What to do: Would you repeat the whole listing exactly, pictures excluded?

[[ The data, beginning ]]

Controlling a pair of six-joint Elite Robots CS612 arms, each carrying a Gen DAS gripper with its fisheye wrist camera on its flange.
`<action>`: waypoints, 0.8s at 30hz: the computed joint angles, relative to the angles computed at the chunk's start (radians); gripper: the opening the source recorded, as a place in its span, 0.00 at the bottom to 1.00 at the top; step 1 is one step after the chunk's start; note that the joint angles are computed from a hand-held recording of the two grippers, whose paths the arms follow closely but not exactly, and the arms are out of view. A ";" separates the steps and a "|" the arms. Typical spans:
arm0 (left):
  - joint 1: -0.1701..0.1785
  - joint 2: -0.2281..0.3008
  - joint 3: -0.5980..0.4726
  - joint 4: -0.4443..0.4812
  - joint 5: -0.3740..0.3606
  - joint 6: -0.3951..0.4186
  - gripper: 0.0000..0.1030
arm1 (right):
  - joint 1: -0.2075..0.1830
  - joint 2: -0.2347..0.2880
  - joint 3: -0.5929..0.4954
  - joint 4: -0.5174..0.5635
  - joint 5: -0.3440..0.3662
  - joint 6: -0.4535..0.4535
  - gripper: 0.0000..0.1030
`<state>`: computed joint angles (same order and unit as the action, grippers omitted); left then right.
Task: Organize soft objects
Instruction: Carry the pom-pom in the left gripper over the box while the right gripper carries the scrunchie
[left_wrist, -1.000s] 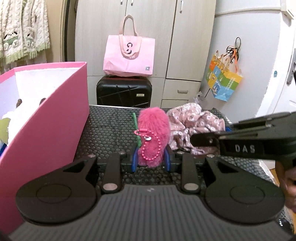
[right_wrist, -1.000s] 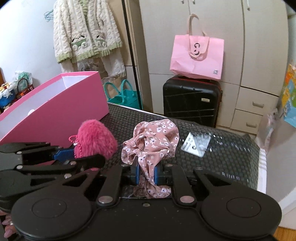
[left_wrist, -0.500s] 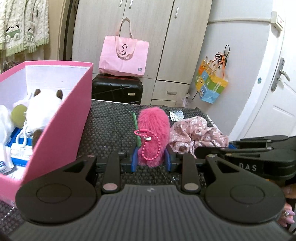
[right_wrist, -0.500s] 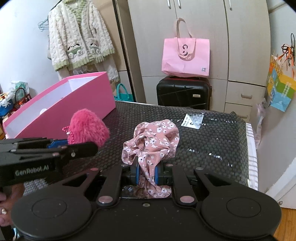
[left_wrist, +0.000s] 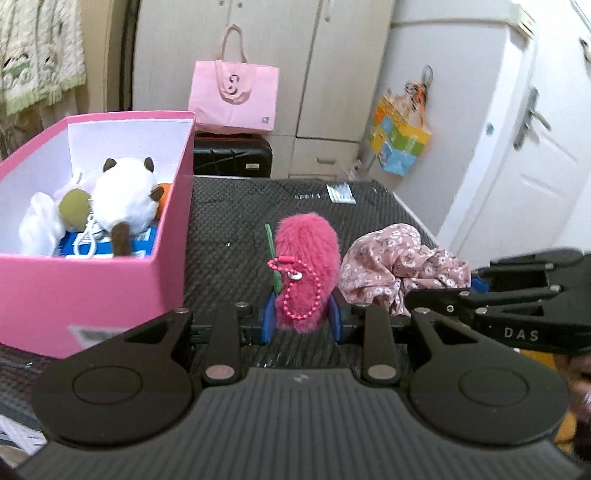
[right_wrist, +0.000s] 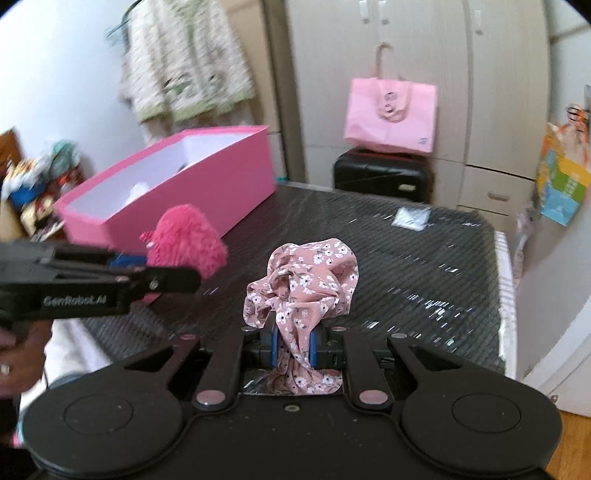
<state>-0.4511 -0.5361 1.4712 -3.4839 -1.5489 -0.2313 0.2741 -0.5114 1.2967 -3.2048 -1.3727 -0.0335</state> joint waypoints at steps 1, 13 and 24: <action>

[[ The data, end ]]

Task solution:
Controlling a pair of six-joint Elite Robots CS612 arms, each carrying a Gen DAS gripper with its fisheye wrist camera on its flange.
`<action>`: waypoints, 0.8s at 30hz: the computed joint angles, relative to the angles computed at the chunk's start (radians); gripper: the opening the source recorded, as a place in its span, 0.00 at the bottom to 1.00 at the top; step 1 is one step after the chunk's start; note that the joint angles are computed from a hand-held recording of the two grippers, whose paths the arms follow closely but not exactly, and the arms are out of view. A ";" separates the steps and a "|" the arms. Typical spans:
arm0 (left):
  - joint 1: -0.1701..0.1785
  - joint 2: -0.2281..0.3008
  - joint 3: -0.5980..0.4726
  - joint 4: -0.4443..0.4812
  - joint 5: -0.3740..0.3606
  - joint 6: -0.3951..0.4186
  - gripper: 0.0000..0.1030
arm1 (right):
  - joint 1: -0.2075..0.1830
  - joint 2: -0.2347..0.2880
  - joint 3: -0.5929..0.4954
  - joint 4: -0.5174..0.5635
  - joint 5: -0.3440..0.3662
  - joint 6: -0.4535..0.4535
  - gripper: 0.0000..0.1030
`<state>`: computed joint angles (same order and unit as the action, grippers omitted); left then right.
Task: Organize soft objects
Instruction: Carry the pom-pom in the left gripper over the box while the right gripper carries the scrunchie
[left_wrist, -1.000s] 
[right_wrist, -1.000s] 
[left_wrist, -0.500s] 
[right_wrist, -0.500s] 
[left_wrist, +0.000s] 
[right_wrist, +0.000s] 
<state>-0.4511 -0.5361 1.4712 -3.4839 -1.5489 -0.2313 0.2741 -0.5114 1.2967 -3.2048 -1.3727 -0.0335</state> joint waypoints at steps 1, 13 and 24: <action>

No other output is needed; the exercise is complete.